TASK TO COMPLETE = Every line of the data is to be output verbatim.

[Stored entries]
::::::::::
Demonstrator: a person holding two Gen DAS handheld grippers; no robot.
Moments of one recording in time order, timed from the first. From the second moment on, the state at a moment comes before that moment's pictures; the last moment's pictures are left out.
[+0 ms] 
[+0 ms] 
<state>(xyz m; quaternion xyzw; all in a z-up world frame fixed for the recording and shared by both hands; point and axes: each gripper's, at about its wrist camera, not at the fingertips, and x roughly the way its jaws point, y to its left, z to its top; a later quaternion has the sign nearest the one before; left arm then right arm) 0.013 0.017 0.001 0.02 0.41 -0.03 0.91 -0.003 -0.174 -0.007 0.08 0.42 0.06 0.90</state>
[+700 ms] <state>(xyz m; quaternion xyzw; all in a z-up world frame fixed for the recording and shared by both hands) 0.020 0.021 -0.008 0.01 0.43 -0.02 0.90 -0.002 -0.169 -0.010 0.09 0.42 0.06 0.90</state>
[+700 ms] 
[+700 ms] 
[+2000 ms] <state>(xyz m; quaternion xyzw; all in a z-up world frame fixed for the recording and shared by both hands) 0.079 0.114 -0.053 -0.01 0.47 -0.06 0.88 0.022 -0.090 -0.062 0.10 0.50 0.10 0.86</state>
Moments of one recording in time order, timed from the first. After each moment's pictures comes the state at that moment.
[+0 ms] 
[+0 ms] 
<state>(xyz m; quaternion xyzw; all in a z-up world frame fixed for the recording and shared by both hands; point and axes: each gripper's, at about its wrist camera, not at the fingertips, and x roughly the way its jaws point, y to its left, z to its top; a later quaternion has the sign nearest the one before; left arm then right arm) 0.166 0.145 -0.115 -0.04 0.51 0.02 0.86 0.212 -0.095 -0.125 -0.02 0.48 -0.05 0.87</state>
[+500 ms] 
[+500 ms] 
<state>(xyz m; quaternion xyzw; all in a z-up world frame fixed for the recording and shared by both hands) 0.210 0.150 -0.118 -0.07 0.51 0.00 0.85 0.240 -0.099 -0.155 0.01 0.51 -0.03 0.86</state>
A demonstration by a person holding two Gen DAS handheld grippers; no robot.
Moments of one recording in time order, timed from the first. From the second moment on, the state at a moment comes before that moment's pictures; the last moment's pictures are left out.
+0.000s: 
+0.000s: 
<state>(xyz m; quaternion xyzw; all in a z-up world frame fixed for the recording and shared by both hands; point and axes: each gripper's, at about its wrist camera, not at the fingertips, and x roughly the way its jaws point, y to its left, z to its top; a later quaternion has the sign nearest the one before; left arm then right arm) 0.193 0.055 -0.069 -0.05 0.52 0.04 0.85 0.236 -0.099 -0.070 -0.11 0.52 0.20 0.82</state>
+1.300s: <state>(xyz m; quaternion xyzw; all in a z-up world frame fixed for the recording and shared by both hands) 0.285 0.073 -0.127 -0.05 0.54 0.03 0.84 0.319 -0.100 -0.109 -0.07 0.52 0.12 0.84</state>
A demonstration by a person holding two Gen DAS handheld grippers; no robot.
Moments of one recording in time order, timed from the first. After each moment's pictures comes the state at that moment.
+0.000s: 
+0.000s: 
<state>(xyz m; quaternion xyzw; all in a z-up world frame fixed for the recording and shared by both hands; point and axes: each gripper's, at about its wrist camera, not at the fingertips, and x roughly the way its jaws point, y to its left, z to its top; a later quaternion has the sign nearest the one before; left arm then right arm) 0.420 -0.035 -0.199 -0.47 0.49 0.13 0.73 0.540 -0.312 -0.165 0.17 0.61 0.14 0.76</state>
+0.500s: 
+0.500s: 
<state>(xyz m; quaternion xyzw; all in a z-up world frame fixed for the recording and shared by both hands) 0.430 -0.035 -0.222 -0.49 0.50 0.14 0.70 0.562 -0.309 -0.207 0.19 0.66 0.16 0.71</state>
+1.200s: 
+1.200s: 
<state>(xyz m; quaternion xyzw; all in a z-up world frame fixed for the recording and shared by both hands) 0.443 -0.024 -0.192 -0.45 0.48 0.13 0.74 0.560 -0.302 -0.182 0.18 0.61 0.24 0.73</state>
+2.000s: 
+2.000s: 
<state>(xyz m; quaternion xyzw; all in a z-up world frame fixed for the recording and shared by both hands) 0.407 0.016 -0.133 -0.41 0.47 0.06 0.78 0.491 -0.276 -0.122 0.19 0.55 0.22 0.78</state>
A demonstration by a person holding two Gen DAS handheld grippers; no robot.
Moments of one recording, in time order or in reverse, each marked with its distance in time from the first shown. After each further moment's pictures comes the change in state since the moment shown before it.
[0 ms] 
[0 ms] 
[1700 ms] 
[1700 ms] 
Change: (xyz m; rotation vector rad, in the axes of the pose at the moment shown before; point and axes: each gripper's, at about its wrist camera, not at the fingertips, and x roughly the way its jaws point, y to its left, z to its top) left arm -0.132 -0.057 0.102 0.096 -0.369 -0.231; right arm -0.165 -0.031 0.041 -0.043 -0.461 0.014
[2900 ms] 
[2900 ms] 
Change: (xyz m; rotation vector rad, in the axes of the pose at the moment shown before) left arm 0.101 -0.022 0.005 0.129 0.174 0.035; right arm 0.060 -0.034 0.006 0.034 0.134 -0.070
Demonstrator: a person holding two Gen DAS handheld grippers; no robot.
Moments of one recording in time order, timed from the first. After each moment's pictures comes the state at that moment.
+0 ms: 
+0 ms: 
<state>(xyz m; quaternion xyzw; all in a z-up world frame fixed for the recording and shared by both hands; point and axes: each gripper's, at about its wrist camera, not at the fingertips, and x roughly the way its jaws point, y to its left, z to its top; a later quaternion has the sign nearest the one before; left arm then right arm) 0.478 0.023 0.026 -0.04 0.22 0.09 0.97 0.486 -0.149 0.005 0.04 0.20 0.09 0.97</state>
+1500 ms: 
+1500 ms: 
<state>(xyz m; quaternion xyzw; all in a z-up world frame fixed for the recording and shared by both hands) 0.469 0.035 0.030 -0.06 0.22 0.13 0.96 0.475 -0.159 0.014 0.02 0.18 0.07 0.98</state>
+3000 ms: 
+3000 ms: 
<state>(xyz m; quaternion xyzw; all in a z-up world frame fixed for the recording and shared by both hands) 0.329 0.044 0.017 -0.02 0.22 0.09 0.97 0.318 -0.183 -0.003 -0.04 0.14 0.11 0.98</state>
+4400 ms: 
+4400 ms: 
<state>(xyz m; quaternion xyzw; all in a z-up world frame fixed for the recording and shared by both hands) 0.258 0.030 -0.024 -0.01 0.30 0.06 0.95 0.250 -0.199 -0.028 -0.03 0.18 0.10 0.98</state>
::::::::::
ANSWER SECTION =
Demonstrator: a person holding two Gen DAS handheld grippers; no robot.
Moments of one recording in time order, timed from the first. From the second moment on, the state at a moment comes before that moment's pictures; the last moment's pictures are left out.
[+0 ms] 
[+0 ms] 
<state>(xyz m; quaternion xyzw; all in a z-up world frame fixed for the recording and shared by both hands; point and axes: each gripper's, at about its wrist camera, not at the fingertips, and x roughly the way its jaws point, y to its left, z to its top; a later quaternion has the sign nearest the one before; left arm then right arm) 0.013 0.017 0.001 0.02 0.41 -0.03 0.91 -0.003 -0.174 -0.007 0.08 0.42 0.06 0.90</state>
[+700 ms] <state>(xyz m; quaternion xyzw; all in a z-up world frame fixed for the recording and shared by both hands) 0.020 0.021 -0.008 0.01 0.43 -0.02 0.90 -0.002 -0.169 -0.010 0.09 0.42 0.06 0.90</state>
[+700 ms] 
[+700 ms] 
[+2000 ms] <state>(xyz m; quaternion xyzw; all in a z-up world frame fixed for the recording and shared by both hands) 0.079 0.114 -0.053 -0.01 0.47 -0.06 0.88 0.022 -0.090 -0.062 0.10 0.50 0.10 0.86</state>
Moments of one recording in time order, timed from the first. After each moment's pictures comes the state at that moment.
[+0 ms] 
[+0 ms] 
<state>(xyz m; quaternion xyzw; all in a z-up world frame fixed for the recording and shared by both hands; point and axes: each gripper's, at about its wrist camera, not at the fingertips, and x roughly the way its jaws point, y to its left, z to its top; a later quaternion has the sign nearest the one before; left arm then right arm) 0.166 0.145 -0.115 -0.04 0.51 0.02 0.86 0.212 -0.095 -0.125 -0.02 0.48 -0.05 0.87</state>
[+500 ms] 
[+500 ms] 
<state>(xyz m; quaternion xyzw; all in a z-up world frame fixed for the recording and shared by both hands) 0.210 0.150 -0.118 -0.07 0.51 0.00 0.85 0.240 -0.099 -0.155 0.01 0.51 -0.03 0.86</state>
A demonstration by a person holding two Gen DAS handheld grippers; no robot.
Moments of one recording in time order, timed from the first. From the second moment on, the state at a moment comes before that moment's pictures; the last moment's pictures are left out.
+0.000s: 
+0.000s: 
<state>(xyz m; quaternion xyzw; all in a z-up world frame fixed for the recording and shared by both hands; point and axes: each gripper's, at about its wrist camera, not at the fingertips, and x roughly the way its jaws point, y to its left, z to its top; a later quaternion has the sign nearest the one before; left arm then right arm) 0.193 0.055 -0.069 -0.05 0.52 0.04 0.85 0.236 -0.099 -0.070 -0.11 0.52 0.20 0.82</state>
+1.300s: <state>(xyz m; quaternion xyzw; all in a z-up world frame fixed for the recording and shared by both hands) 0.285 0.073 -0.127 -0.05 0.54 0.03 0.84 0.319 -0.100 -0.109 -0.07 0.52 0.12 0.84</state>
A demonstration by a person holding two Gen DAS handheld grippers; no robot.
Moments of one recording in time order, timed from the first. After each moment's pictures comes the state at that moment.
+0.000s: 
+0.000s: 
<state>(xyz m; quaternion xyzw; all in a z-up world frame fixed for the recording and shared by both hands; point and axes: each gripper's, at about its wrist camera, not at the fingertips, and x roughly the way its jaws point, y to its left, z to its top; a later quaternion has the sign nearest the one before; left arm then right arm) 0.420 -0.035 -0.199 -0.47 0.49 0.13 0.73 0.540 -0.312 -0.165 0.17 0.61 0.14 0.76</state>
+0.500s: 
+0.500s: 
<state>(xyz m; quaternion xyzw; all in a z-up world frame fixed for the recording and shared by both hands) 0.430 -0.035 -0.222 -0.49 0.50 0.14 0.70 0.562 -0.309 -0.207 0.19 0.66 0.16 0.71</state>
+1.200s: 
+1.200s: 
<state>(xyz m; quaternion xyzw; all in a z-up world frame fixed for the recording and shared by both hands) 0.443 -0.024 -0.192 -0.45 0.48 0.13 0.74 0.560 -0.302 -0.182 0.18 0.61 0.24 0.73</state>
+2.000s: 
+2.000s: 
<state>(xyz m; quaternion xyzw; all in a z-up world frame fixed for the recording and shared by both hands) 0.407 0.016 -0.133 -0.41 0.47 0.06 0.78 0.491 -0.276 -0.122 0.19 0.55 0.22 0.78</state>
A demonstration by a person holding two Gen DAS handheld grippers; no robot.
Moments of one recording, in time order or in reverse, each marked with its distance in time from the first shown. After each further moment's pictures comes the change in state since the moment shown before it.
[0 ms] 
[0 ms] 
[1700 ms] 
[1700 ms] 
Change: (xyz m; rotation vector rad, in the axes of the pose at the moment shown before; point and axes: each gripper's, at about its wrist camera, not at the fingertips, and x roughly the way its jaws point, y to its left, z to its top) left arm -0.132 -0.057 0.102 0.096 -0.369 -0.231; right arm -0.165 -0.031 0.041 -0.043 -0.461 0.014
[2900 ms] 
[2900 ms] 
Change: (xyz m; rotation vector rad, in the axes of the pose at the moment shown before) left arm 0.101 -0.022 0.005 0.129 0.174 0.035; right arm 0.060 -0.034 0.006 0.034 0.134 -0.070
Demonstrator: a person holding two Gen DAS handheld grippers; no robot.
Moments of one recording in time order, timed from the first. After each moment's pictures comes the state at that moment.
+0 ms: 
+0 ms: 
<state>(xyz m; quaternion xyzw; all in a z-up world frame fixed for the recording and shared by both hands; point and axes: each gripper's, at about its wrist camera, not at the fingertips, and x roughly the way its jaws point, y to its left, z to its top; a later quaternion has the sign nearest the one before; left arm then right arm) 0.478 0.023 0.026 -0.04 0.22 0.09 0.97 0.486 -0.149 0.005 0.04 0.20 0.09 0.97</state>
+1500 ms: 
+1500 ms: 
<state>(xyz m; quaternion xyzw; all in a z-up world frame fixed for the recording and shared by both hands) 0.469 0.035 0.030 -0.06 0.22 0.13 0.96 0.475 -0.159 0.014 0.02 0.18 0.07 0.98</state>
+3000 ms: 
+3000 ms: 
<state>(xyz m; quaternion xyzw; all in a z-up world frame fixed for the recording and shared by both hands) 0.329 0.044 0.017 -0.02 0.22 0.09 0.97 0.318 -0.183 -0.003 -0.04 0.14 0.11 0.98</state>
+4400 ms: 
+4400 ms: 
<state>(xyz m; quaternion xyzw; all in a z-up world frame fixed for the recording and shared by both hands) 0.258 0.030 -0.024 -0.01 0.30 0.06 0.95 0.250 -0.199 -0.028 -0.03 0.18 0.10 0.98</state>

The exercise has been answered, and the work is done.